(Data items)
↓↓↓

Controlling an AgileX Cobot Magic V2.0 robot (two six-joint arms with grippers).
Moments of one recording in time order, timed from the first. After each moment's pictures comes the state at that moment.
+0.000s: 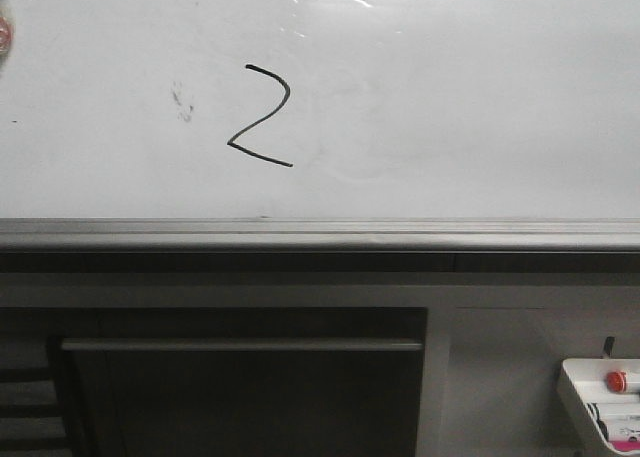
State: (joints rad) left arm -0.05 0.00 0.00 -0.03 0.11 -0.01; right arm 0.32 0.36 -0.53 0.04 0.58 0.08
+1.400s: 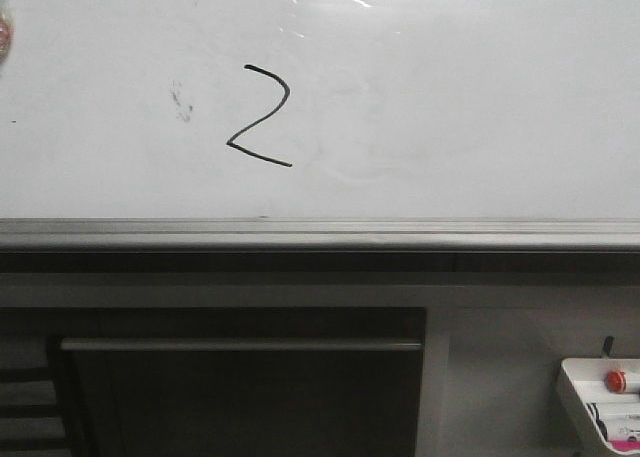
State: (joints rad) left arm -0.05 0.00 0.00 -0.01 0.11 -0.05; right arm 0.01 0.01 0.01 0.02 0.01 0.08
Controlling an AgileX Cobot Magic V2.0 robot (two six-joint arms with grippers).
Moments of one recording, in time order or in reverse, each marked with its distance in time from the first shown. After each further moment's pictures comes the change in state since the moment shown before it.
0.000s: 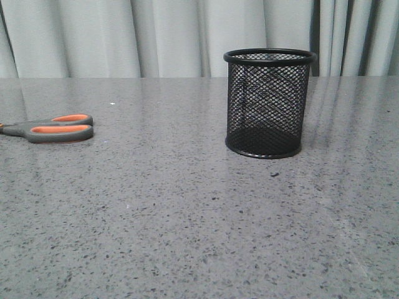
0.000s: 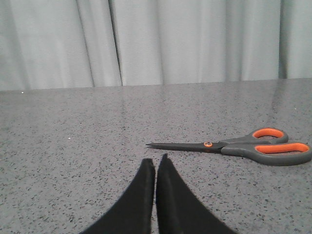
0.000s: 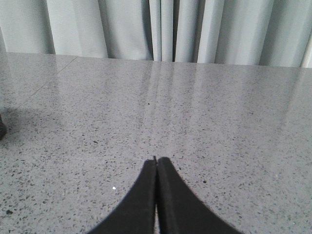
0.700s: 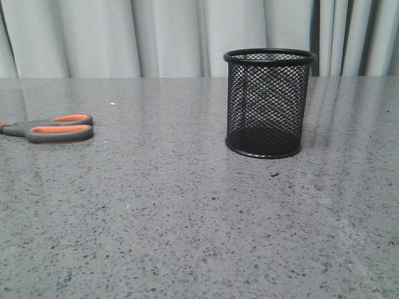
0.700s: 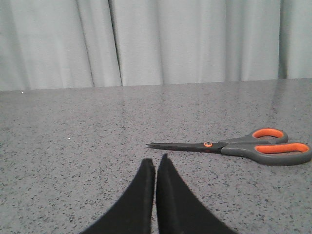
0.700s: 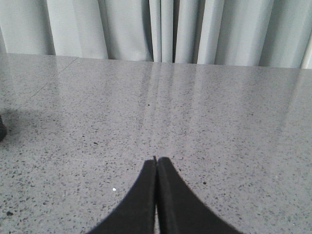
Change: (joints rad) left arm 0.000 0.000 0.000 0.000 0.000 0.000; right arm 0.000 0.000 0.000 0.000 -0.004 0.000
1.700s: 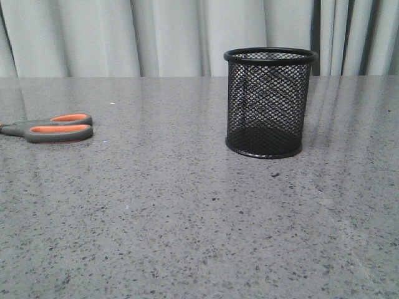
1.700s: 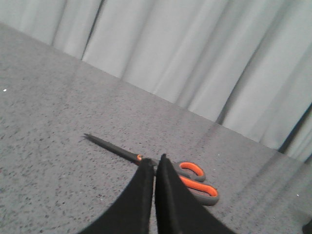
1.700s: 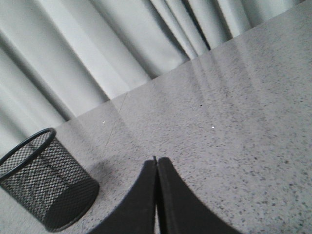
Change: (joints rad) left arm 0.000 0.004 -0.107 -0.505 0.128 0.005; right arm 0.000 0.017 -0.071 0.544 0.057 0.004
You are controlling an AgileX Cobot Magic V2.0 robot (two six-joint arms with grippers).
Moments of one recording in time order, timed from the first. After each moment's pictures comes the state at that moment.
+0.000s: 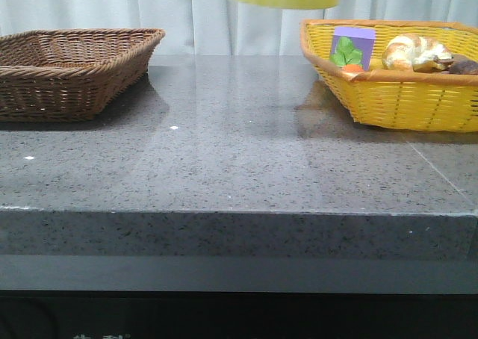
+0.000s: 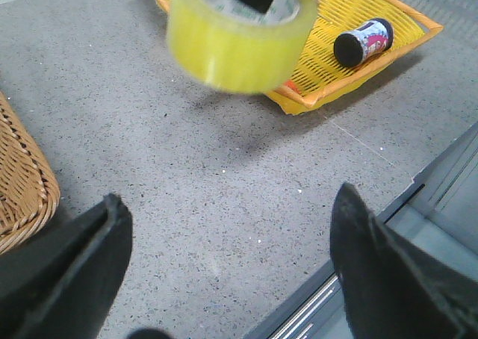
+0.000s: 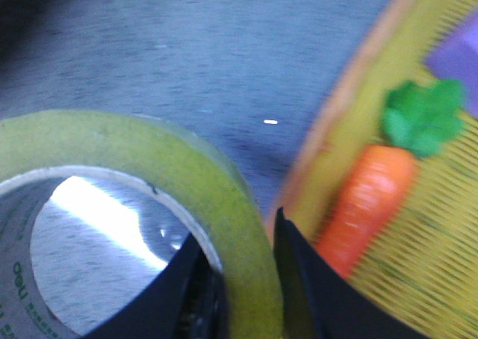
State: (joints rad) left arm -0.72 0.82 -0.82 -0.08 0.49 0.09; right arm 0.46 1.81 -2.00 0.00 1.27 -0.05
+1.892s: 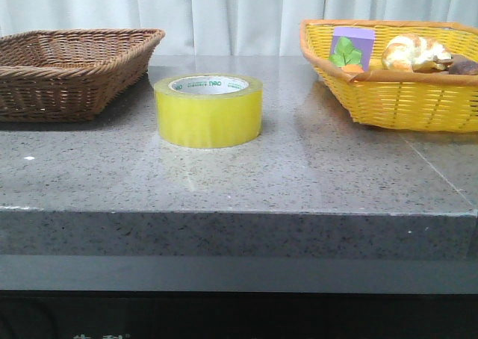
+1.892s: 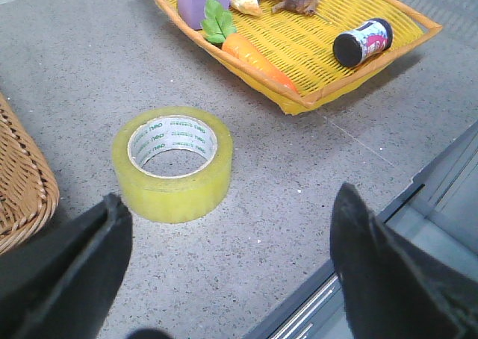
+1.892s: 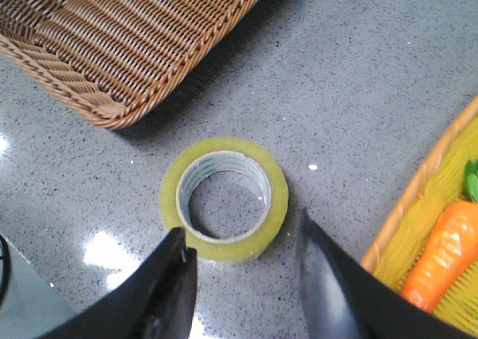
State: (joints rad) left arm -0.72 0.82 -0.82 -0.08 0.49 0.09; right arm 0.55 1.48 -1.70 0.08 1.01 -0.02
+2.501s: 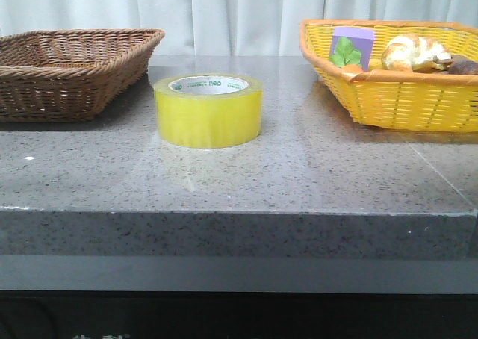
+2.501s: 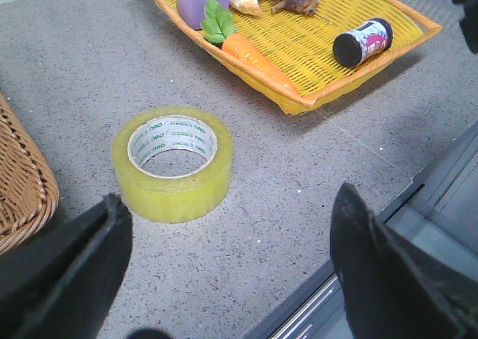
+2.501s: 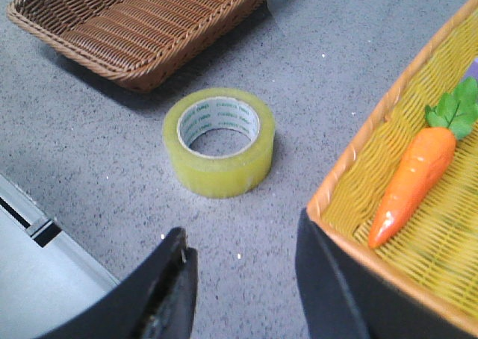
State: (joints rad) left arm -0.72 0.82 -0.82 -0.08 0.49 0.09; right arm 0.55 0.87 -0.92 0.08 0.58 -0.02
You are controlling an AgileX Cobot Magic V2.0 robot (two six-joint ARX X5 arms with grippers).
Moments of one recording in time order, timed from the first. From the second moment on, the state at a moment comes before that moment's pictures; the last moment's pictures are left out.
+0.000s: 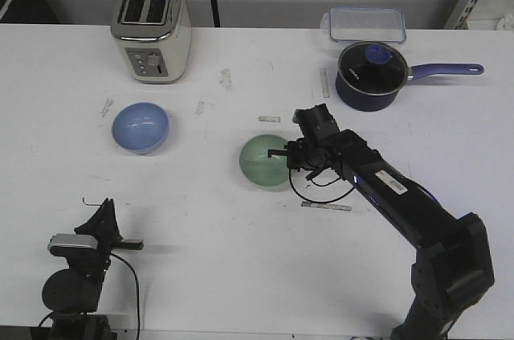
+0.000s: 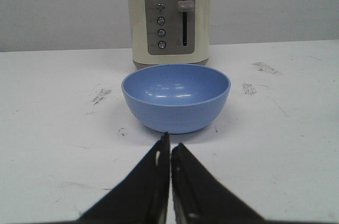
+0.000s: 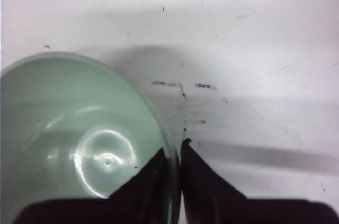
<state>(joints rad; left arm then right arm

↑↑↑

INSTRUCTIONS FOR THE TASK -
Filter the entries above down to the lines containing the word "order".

ANSWER FOR THIS EXERCISE -
Moments of one recording in time order, timed from the first. After each moment's pictures comes the state at that moment.
Moments of one recording, in time order or in reverse, each marked with its distance in time from the first shown. After each further moment's pictures comes the change in state since the moment shown before it.
Moments of one recording in time order, timed from the first. After each moment's pictures comes the state at that moment.
Moments of one recording in time order, timed from the first. From the second moment on, the state at a moment comes before that moment's pictures; the last moment's pictures are left out.

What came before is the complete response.